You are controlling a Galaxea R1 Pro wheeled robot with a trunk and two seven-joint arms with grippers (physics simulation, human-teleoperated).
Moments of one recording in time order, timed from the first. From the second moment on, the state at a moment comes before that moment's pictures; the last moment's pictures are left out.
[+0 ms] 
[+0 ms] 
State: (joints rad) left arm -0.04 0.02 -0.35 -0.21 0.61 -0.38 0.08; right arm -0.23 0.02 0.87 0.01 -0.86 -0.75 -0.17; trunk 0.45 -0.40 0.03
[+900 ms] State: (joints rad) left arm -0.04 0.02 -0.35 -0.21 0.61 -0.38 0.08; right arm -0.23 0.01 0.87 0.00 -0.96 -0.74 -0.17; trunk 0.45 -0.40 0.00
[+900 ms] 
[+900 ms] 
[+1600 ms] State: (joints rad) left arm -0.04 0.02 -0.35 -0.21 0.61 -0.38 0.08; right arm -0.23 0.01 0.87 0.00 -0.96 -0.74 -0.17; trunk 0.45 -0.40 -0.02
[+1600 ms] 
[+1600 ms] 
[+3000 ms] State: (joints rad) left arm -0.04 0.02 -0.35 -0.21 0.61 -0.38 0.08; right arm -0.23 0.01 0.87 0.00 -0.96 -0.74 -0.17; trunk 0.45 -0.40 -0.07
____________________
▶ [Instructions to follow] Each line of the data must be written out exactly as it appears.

▶ [Exercise response]
You are controlling a Galaxea R1 Pro wheeled robot with a trunk and two seven-joint arms with grippers (physics simulation, human-teleoperated).
Moments of one recording in time order, timed from the first. From the second moment on, the state at a moment comes before that moment's pictures; the last moment's pictures are left out.
[+0 ms] 
[+0 ms] 
State: (joints rad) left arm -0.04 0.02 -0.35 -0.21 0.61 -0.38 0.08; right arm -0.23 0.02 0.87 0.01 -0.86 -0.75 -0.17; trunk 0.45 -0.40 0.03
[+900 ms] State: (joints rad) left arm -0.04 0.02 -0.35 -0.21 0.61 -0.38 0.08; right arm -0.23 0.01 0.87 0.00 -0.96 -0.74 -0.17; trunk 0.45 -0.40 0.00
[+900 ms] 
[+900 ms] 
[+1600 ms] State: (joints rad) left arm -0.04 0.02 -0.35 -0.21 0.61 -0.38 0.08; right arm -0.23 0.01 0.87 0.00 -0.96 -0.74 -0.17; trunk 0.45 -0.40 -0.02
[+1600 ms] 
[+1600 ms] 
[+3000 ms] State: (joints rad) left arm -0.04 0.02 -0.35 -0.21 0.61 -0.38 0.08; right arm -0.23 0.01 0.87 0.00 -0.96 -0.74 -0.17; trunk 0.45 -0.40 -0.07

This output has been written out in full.